Perché i leader azero e armeno, Aliev e Pashinjan, si sono incontrati senza stretta di mano (Euronews 11.01.21)
Primo incontro al vertice fra i presidenti armeno e azero dopo la guerra d’autunno nel Caucaso meridionale, nel Nagorno-Karabakh. I volti di Nikol Pashinjan e di Ilham Aliev tradivano imbarazzo, compensato però dalla sicurezza dell’anfitrione, il presidente russo Vladimir Putin, grande mattatore del cessate il fuoco che ora vuole un accordo definitivo tra Azerbaigian e Armenia sulle sorti dell’Alto Karabakh.
Per il presidente Putin, che ha messo in campo tutta la sua capacità di persuasione “l’accordo armistiziale funziona e ha messo fine alla guerra dei 44 giorni”.

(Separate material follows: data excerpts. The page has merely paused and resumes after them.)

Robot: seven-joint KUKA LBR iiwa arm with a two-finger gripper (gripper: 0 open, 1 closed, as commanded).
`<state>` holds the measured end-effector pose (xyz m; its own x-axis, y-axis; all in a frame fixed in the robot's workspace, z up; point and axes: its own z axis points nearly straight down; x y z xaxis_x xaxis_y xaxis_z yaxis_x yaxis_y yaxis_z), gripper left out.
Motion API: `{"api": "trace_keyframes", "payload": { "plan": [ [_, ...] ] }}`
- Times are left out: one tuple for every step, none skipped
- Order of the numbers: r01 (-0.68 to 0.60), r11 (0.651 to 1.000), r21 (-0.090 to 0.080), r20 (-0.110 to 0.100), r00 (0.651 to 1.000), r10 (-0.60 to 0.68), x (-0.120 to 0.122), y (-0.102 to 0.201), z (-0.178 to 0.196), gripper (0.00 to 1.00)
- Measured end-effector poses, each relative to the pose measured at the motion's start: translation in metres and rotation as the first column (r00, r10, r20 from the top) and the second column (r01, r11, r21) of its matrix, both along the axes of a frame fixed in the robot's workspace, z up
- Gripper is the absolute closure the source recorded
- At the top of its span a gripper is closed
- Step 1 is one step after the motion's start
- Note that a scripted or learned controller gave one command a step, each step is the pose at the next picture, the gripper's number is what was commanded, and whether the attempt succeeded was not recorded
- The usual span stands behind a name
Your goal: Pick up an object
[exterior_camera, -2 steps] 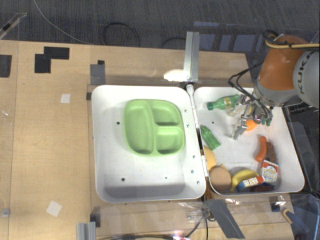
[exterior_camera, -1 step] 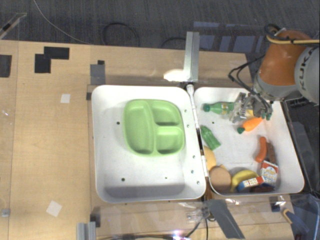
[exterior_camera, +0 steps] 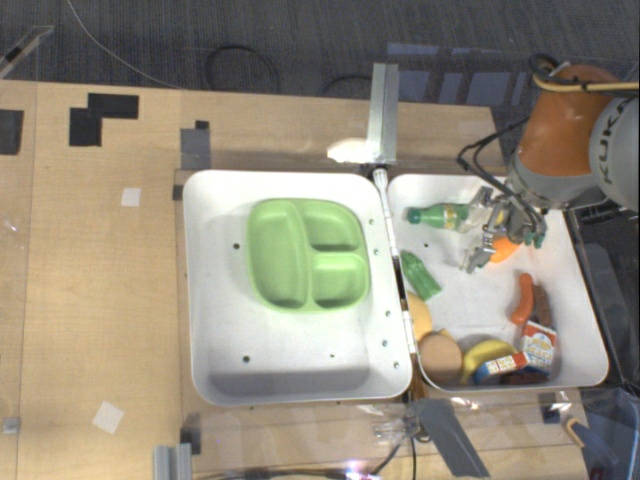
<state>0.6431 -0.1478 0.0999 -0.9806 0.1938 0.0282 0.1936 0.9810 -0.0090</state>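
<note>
My gripper (exterior_camera: pixel 487 243) hangs over the upper middle of the right bin (exterior_camera: pixel 585 298), below the orange-banded wrist. A small orange object (exterior_camera: pixel 507 249) lies right against its right side; I cannot make out whether it is gripped. A green bottle (exterior_camera: pixel 437 215) lies on its side just left of the gripper. A green packet (exterior_camera: pixel 420 275) rests lower left. At the bin's front sit a red-orange sausage shape (exterior_camera: pixel 524 299), a small carton (exterior_camera: pixel 538 345), a banana (exterior_camera: pixel 487 353), a brown round item (exterior_camera: pixel 440 354) and a yellow piece (exterior_camera: pixel 420 318).
The left bin (exterior_camera: pixel 215 298) holds a green divided plate (exterior_camera: pixel 307 253). A metal post (exterior_camera: pixel 383 118) stands behind the seam between the bins. Cables run beside the arm at the upper right.
</note>
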Motion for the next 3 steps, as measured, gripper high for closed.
{"api": "trace_keyframes", "payload": {
  "plan": [
    [0.085, 0.996, 0.003, 0.041, 0.996, -0.085, -0.076, -0.001, -0.010, 0.00],
    [0.087, 0.996, 0.000, 0.041, 0.995, -0.087, -0.078, -0.060, 0.022, 0.00],
    [0.006, 1.000, -0.001, 0.048, 0.999, -0.006, -0.140, -0.031, -0.010, 0.00]
  ]
}}
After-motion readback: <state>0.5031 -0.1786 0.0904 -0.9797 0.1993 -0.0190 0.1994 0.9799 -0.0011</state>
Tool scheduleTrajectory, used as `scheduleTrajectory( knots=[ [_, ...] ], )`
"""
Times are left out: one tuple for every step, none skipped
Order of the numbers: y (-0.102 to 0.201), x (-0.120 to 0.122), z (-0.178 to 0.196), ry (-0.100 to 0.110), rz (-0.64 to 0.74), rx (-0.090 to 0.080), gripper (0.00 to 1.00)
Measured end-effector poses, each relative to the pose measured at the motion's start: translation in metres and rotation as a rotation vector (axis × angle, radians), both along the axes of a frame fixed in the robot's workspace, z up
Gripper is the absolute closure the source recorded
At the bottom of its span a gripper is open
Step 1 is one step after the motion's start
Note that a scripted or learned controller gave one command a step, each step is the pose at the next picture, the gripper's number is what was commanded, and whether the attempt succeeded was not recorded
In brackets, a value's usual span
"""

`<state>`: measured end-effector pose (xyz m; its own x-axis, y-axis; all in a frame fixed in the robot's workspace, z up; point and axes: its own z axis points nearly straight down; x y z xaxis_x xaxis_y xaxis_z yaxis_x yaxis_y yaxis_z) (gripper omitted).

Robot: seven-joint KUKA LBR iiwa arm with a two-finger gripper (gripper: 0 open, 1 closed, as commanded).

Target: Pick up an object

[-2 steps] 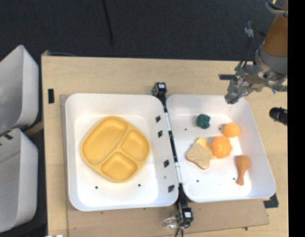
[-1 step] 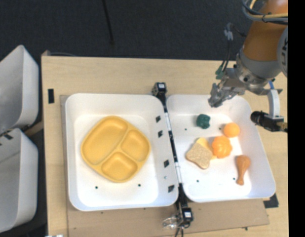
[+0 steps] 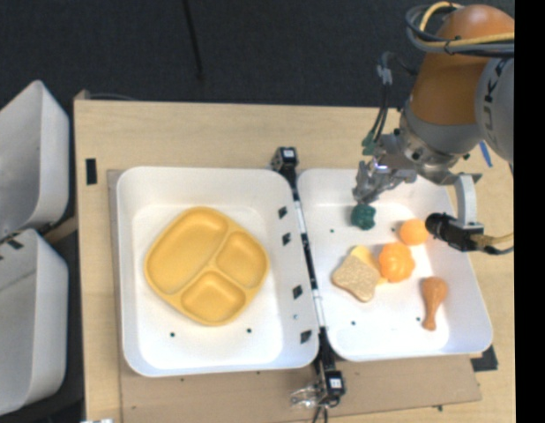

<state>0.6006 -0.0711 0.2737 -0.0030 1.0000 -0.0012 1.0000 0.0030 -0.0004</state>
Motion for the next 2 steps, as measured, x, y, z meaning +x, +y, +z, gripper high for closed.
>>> scheduleTrajectory(
  knots=[
    [0.052,-0.018,-0.015,0.000,0.001,0.000,1.00],
    [0.103,-0.041,-0.026,0.001,0.002,0.001,1.00]
  ],
)
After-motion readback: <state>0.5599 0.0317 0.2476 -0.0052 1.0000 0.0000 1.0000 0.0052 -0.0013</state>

Ed è su questa base che il leader del Cremlino ora vuole costruire un accordo di pace definitivo, che riporti la regione alla normalità dopo ben trentacinque anni di conflitti armati.
Se Putin ha svolto il ruolo di onesto sensale, i presidenti armeno e azero hanno invece misurato i gradi delle rispettive divergenze.

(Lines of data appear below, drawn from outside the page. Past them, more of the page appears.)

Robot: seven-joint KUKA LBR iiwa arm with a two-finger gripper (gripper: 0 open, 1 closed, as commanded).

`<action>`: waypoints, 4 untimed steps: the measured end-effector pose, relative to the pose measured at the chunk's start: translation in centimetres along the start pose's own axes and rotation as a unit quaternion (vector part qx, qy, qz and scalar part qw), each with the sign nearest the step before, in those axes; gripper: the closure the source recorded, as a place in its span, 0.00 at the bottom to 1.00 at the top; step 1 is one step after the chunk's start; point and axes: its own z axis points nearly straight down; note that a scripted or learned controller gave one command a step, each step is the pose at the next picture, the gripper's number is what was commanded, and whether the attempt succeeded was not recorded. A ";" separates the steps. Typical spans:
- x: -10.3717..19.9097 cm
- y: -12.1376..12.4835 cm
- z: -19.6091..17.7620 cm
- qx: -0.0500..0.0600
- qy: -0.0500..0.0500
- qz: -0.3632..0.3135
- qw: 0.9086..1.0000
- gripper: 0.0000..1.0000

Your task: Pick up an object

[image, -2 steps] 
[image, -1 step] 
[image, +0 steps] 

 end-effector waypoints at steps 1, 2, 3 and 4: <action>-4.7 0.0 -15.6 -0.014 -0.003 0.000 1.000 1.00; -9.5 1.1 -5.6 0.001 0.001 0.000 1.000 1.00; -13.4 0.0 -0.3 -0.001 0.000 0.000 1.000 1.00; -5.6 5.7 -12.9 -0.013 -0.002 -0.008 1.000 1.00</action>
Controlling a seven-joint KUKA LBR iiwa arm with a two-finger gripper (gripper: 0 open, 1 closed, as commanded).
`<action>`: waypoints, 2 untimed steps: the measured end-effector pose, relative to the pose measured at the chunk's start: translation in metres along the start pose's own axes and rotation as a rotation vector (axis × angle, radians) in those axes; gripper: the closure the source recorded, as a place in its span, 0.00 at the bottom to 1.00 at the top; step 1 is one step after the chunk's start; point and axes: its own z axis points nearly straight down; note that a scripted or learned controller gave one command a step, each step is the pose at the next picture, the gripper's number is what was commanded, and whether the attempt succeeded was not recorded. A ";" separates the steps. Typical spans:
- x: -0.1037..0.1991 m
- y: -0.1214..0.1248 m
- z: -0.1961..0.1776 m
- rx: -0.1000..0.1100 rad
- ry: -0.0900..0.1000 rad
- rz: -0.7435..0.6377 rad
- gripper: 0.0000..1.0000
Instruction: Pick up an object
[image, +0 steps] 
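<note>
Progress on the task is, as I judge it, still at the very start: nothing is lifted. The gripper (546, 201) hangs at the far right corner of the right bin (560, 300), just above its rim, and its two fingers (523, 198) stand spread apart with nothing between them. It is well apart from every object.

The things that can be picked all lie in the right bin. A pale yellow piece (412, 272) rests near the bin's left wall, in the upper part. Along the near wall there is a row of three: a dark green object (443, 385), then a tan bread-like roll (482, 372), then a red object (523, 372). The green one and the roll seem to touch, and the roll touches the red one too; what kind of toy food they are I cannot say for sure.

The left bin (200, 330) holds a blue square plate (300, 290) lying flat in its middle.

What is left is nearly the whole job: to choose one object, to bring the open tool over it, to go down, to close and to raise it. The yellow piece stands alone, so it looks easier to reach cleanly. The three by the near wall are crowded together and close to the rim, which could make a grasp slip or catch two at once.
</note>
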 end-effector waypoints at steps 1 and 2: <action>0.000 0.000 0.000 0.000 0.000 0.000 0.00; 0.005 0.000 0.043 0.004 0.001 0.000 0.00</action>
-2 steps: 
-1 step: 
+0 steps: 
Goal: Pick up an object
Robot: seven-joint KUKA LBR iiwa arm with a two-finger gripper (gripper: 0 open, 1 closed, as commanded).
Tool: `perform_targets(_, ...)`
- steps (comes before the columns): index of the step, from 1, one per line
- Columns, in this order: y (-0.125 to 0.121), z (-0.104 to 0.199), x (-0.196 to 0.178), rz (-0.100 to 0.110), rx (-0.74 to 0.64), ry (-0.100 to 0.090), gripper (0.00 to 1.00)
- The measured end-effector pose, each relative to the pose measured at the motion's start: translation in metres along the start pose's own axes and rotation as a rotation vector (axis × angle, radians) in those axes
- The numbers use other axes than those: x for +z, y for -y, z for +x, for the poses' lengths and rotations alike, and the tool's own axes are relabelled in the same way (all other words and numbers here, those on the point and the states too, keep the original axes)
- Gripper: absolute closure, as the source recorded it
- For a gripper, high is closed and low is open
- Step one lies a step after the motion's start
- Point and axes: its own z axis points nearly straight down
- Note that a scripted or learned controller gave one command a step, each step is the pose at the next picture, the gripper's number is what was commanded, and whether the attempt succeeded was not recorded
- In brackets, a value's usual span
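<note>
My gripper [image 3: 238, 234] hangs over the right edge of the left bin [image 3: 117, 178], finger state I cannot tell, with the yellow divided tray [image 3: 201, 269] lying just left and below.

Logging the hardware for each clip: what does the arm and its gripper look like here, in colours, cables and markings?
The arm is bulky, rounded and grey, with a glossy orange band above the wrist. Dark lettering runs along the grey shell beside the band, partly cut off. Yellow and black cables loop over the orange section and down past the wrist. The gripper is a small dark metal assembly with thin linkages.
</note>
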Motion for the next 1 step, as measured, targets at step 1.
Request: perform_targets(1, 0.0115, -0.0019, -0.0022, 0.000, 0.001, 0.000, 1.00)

Infatti per Aliev la guerra è finita. E le acquisizioni territoriali (per gli azeri “riconquista”) di una consistente porzione di Nagorno-Karabakh sono soddisfacenti. Per lui ora occorre “ripristinare la viabilità, i trasporti, e solidificare la stabilità e la sicurezza regionali”.

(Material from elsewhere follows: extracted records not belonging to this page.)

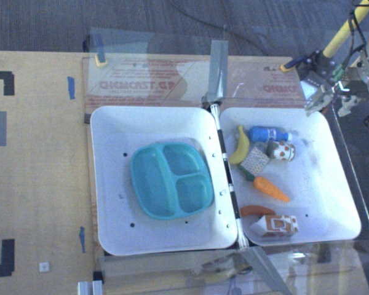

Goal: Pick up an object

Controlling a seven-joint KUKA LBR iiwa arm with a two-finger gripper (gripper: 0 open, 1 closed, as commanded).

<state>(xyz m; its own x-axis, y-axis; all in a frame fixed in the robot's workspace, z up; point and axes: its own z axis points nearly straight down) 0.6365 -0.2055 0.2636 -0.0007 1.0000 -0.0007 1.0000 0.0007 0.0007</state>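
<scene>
Filling left bin [107,226]: teal tray [171,180]; right bin [332,189]: banana [240,146], carrot [272,189].

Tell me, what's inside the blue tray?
Nothing shows in the blue tray's three sections. It lies flat in the left bin, hiding the bin floor underneath.

Divided plate [171,180] in left bin [107,128]; banana [239,146], bottle [267,134], carrot [271,188] in right bin [332,183].
</scene>
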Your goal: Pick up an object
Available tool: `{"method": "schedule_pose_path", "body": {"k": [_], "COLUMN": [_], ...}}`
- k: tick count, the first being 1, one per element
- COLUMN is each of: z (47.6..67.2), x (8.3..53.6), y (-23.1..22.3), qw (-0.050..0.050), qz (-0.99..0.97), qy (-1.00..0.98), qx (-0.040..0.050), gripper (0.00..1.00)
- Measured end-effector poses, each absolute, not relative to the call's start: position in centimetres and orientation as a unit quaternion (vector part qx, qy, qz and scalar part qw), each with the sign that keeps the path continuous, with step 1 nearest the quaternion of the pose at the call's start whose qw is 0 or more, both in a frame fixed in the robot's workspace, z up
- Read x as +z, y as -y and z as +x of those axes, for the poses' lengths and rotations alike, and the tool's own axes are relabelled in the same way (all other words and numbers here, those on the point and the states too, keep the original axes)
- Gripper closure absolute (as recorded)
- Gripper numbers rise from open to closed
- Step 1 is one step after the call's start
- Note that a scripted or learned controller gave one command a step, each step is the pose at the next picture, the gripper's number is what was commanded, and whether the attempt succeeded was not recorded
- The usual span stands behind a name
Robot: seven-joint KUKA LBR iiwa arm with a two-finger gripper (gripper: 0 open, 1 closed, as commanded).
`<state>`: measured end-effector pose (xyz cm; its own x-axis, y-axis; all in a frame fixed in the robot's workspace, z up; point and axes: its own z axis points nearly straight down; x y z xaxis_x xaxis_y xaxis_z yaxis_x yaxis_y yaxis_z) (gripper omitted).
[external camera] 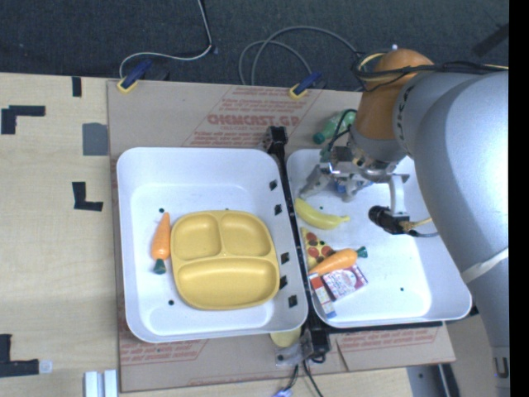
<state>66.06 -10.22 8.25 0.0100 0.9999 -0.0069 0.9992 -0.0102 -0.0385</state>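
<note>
My gripper point(326, 190) hangs over the back left part of the right bin point(413, 304). Its two grey fingers are spread apart with nothing between them, so it is open. Just below its fingertips lies a yellow banana point(321, 216). Nearer the front of that bin are an orange carrot with a green top point(335, 260), a red and white packet point(341, 284) and some small coloured pieces point(315, 241). In the left bin point(132, 180) sit a yellow divided plate point(225, 257) and a second orange carrot point(160, 237) beside it.
A green object point(334, 127) lies at the back edge of the right bin, partly behind the arm. A black divider point(283, 213) with clips runs between the bins. Cables point(273, 52) and two clamps point(132, 78) sit behind the bins.
</note>
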Motion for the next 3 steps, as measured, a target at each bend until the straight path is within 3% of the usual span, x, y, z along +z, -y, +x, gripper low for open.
{"method": "schedule_pose_path", "body": {"k": [1, 2, 3], "z": [66.0, 64.6, 66.1], "x": [8.2, 8.5, 8.3], "y": [10.3, 9.8, 10.4], "qw": [0.012, -0.001, 0.02], "qz": [-0.71, -0.708, -0.709], "qy": [0.704, 0.706, 0.705], "qx": [0.0154, 0.0018, 0.0125], "gripper": [0.0, 0.0, 0.0]}}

Secondo Pashinjan invece “il conflitto non è stato ancora risolto, nonostante il cessate il fuoco. Manca infatti lo status definitivo del Nagorno-Karabakh”.
La proposta del Cremlino è di creare un gruppo di lavoro regionale per la ricostruzione economica della regione. Per gli Armeni si tratta di recuperare per via diplomatica parte del territorio perduto nella enclave armena in territorio azero dell’Alto Karabakh, una repubblica mai riconosciuta dalla comunità internazionale.